• THE PROBLEM: Once the line containing "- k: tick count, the" is found in the entries below, restate it and each following line word for word, stopping after the line containing "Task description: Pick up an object".

Segment Open

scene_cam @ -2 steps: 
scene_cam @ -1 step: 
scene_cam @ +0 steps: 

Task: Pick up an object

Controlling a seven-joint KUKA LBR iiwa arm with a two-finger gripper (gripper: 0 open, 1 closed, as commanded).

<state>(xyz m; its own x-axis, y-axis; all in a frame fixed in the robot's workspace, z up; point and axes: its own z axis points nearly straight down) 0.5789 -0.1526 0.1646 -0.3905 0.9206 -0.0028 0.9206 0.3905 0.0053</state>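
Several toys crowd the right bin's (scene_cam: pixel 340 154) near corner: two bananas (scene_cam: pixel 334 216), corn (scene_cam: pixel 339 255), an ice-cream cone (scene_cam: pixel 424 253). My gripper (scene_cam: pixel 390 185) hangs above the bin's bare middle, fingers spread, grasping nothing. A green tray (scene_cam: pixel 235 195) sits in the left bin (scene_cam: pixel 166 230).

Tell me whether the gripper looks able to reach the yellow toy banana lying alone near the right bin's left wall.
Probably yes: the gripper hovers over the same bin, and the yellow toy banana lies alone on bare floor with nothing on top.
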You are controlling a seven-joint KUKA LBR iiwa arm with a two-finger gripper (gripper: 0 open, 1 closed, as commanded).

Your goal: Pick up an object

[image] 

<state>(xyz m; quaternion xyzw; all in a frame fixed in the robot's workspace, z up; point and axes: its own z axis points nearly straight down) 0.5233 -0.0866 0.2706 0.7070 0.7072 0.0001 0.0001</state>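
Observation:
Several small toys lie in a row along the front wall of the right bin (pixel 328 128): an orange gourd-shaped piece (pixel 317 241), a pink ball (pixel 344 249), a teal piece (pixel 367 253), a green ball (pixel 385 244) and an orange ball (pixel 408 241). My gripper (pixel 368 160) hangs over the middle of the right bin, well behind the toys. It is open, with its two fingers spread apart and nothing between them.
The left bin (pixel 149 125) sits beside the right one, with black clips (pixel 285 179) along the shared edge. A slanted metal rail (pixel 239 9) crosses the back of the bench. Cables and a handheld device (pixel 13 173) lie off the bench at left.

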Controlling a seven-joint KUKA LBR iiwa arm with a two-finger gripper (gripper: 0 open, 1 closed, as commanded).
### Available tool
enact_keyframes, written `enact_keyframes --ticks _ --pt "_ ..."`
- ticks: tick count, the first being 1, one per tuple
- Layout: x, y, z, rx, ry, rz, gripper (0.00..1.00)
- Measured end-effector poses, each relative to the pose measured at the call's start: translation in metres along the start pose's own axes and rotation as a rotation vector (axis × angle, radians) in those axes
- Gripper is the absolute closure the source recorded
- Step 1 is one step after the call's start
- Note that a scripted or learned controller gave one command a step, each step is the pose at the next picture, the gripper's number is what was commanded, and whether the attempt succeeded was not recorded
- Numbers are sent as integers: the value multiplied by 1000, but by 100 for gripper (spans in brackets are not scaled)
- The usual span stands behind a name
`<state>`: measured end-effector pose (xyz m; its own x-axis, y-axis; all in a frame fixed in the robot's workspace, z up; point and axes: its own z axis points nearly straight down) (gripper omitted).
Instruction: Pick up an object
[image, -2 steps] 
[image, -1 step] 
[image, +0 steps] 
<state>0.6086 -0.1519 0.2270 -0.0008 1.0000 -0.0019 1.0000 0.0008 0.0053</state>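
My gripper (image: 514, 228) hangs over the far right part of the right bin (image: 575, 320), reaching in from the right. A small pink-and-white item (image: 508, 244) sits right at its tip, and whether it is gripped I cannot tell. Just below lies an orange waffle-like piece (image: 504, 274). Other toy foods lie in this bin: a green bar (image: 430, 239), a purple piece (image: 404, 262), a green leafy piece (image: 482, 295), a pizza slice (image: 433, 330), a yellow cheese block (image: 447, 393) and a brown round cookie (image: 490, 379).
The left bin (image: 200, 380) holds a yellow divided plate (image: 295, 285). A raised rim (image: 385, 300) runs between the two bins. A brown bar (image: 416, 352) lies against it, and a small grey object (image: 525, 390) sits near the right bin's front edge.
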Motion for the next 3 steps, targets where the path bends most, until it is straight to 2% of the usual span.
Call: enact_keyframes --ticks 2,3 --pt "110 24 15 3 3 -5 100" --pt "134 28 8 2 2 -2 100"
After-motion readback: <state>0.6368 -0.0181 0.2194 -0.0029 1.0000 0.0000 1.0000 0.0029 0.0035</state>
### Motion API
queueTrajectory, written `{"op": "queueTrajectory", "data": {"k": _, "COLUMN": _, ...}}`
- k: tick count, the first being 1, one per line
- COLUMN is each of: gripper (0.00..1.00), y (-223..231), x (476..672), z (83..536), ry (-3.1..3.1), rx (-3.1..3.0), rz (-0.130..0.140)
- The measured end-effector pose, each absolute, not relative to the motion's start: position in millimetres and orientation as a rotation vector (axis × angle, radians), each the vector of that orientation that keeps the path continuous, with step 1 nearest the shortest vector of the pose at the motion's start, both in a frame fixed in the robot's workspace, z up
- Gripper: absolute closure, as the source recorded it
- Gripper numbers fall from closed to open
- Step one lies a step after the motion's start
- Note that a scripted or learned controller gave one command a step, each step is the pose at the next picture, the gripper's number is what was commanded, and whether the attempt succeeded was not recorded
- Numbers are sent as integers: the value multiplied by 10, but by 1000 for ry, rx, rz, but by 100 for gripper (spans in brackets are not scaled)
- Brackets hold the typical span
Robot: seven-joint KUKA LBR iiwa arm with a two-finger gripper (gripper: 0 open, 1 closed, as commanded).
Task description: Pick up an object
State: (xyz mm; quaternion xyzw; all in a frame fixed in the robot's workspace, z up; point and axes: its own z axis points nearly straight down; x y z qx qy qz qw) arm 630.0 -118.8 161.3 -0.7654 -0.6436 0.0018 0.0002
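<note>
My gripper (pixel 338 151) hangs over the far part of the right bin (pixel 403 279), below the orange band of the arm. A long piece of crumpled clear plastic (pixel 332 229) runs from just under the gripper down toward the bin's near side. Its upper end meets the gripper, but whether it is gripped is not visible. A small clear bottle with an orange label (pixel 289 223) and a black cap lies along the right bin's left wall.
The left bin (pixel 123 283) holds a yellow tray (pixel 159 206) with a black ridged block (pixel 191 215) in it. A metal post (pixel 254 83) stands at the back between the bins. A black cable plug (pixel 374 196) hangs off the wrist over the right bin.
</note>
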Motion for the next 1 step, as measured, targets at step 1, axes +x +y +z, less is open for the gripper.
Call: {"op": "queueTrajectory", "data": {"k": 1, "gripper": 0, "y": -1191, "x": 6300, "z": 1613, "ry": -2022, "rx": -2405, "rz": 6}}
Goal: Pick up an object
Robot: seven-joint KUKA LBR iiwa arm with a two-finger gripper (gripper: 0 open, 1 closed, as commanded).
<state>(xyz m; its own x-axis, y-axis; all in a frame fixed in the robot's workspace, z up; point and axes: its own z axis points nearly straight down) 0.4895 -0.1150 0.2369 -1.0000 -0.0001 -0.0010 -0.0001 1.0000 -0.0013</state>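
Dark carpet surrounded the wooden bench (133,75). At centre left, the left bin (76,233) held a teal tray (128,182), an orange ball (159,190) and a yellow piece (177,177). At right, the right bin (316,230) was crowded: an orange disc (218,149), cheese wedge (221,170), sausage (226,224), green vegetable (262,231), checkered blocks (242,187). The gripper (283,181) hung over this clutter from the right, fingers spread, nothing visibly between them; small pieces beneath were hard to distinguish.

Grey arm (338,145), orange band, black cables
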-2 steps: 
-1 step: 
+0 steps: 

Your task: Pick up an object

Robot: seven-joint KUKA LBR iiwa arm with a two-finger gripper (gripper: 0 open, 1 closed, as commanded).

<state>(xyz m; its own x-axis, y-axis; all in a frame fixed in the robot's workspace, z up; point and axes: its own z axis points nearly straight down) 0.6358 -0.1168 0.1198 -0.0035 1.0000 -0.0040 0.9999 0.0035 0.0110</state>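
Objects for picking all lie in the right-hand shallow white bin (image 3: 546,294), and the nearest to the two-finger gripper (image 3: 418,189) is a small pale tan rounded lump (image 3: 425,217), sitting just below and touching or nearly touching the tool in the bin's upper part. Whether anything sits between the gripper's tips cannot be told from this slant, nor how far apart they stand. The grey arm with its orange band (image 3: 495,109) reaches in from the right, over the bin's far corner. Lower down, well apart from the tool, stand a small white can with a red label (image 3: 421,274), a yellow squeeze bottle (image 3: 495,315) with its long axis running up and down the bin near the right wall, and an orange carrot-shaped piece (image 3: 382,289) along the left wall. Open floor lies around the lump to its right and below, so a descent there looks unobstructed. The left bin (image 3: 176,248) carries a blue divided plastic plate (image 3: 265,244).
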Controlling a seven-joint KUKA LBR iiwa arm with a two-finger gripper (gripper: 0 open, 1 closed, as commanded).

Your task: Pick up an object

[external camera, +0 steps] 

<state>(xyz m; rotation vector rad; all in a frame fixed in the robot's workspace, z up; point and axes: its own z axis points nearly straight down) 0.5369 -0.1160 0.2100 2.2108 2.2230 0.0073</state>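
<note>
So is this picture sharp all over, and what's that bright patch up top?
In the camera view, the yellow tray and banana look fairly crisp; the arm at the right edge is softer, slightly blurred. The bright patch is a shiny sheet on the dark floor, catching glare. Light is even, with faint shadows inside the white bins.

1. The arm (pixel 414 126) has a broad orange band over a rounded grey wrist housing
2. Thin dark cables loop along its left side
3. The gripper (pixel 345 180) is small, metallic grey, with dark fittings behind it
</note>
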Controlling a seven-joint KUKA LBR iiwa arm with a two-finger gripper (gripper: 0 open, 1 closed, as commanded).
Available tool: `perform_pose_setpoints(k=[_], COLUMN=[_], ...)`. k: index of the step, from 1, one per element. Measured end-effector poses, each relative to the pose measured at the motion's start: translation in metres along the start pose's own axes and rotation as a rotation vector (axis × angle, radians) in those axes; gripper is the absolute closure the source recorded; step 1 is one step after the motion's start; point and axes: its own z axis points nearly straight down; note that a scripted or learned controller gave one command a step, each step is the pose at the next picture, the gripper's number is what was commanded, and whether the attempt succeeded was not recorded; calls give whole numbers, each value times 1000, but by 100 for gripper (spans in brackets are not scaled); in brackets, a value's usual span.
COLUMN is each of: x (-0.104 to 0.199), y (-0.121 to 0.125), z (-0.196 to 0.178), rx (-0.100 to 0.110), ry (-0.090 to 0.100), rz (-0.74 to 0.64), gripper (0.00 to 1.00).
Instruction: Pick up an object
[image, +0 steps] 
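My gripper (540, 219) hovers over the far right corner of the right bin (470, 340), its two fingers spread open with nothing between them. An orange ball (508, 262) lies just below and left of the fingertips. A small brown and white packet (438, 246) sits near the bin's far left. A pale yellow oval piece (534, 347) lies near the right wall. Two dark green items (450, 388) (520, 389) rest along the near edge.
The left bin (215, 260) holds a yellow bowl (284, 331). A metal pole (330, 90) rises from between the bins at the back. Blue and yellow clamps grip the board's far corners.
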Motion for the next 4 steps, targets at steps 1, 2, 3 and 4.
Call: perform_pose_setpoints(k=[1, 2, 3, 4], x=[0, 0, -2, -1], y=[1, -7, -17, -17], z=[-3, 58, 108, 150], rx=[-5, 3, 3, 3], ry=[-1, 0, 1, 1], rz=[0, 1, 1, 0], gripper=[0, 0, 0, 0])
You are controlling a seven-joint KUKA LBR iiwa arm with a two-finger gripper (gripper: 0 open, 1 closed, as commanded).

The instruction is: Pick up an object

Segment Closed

• EXERCISE OUTPUT:
- k: tick count, the first being 1, one per line
- COLUMN is each of: gripper (0.00..1.00), y (-223..231), x (476..672), z (83..536), ry (-3.1..3.1), rx (-3.1..3.0), rz (-0.130..0.140)
- The measured end-effector pose, each absolute, not relative to the motion's start: position in millimetres and orientation as a rotation vector (axis × angle, radians), each the vector of that orientation that keeps the path continuous, with step 1 nearest the shortest vector of the pose at the motion's start, both in a frame fixed in the robot's workspace, z up
- Gripper: absolute closure, as the source recorded it
- Gripper numbers fall from closed to open
- Step one lies a step after the motion's start
- Note that a scripted or learned controller gave one command a step, each step is the pose at the next picture, the gripper's number is what was commanded, and whether the attempt succeeded was not recorded
- Numbers are sent as integers: the value multiplied by 10, but by 1000 for ry, rx, rz, but by 100 for gripper (spans in brackets are not scaled)
- Brackets hold the typical span
Robot: seven-joint KUKA LBR iiwa arm with a two-finger gripper (gripper: 0 open, 1 closed, as commanded).
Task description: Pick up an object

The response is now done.